VIII. Ruff’s intangible rights
- None of the provisions contained in these General Terms of Sale and Delivery grants Purchaser a license with respect to patents, brands, know-how or other industrial property rights owned by Ruff. Intellectual property rights in Ruff’s products, as well as other brands, patents, material protected by copyright (including internet content and domain names) and technologies relating to Ruff’s products, are the exclusive property of Ruff. Purchaser shall refrain from engaging in any actions that infringe such proprietary rights owned by Ruff. In particular it must not register intellectual property rights for designations or inventions that are protected by such proprietary rights.
- Purchaser and its employees may use the brands, trade names and other product designations owned by Ruff to the extent such use is necessary for promoting Ruff’s products.
IX. Place of Performance, Place of Jurisdiction and Applicable Law
- The place of performance for delivery and supplementary performance is the respective supplying plant. The place of performance for payment is Regensburg.
- If the purchaser has its registered office in the EU or in the European Economic Area, the exclusive place of jurisdiction shall be at our registered office. However, each party is also free to sue the other party at its general place of jurisdiction.

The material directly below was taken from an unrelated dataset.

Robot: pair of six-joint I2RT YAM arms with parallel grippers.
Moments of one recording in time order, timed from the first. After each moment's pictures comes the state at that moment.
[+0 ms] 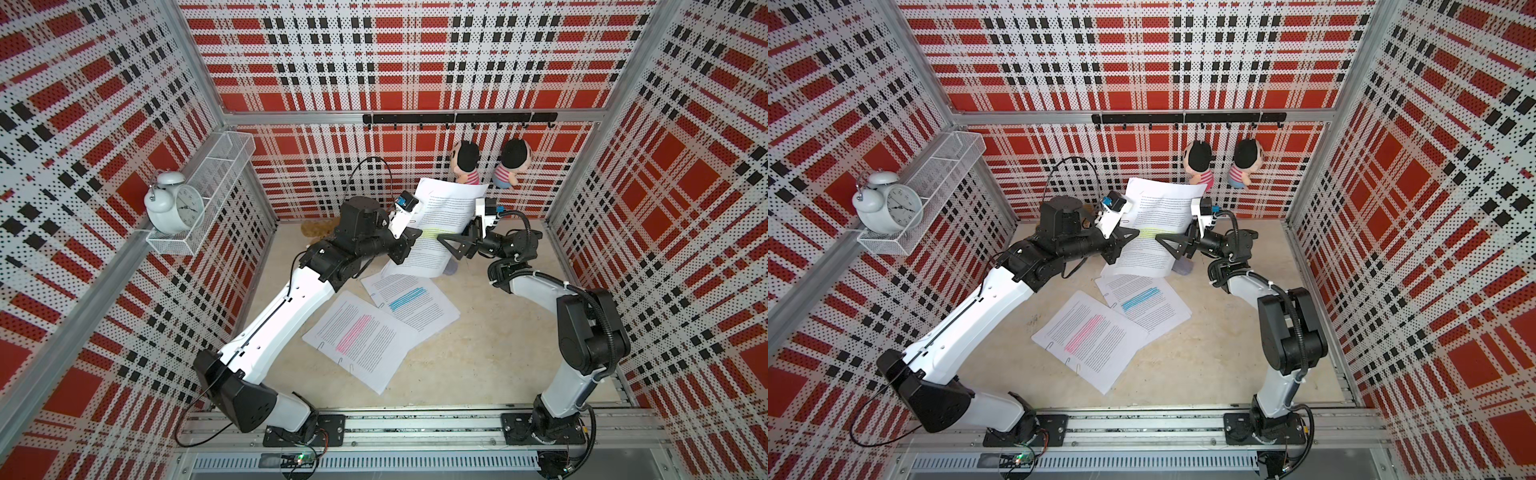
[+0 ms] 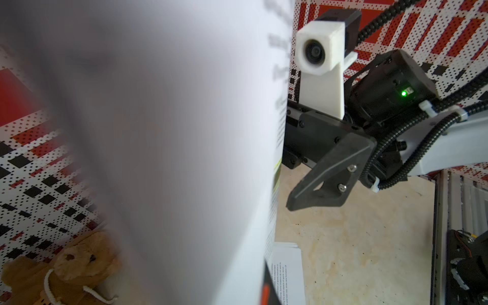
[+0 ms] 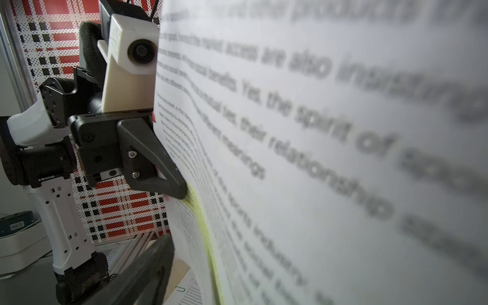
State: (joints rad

If the purchaser is domiciled outside the EU and the European Economic Area, the arbitration court of the Hamburg Chamber of Commerce shall have exclusive jurisdiction over all disputes arising from and in connection with the contracts concluded under the terms of these General Terms and Conditions and shall make its final decision to the exclusion of the ordinary proceedings. The place of arbitration shall be Regensburg, the language of the proceedings shall be German. The proceedings and in particular the taking of evidence shall be made in accordance with the Rules of the Court of Arbitration of the Hamburg Chamber of Commerce and the rules of the 10th Book of the Code of Civil Procedure. Procedural principles of common law, such as in particular the submission of documents (so-called document production), shall not apply directly or appropriately. To the extent that one party may have to reimburse the other party for legal fees in connection with the arbitration proceedings, such fees shall be limited to those billable under the German Lawyers’ Fees Act (Rechtsanwaltsvergütungsgesetz – RVG).
- The law of the Federal Republic of Germany shall apply to the exclusion of the UN Convention on Contracts for the International Sale of Goods (CISG).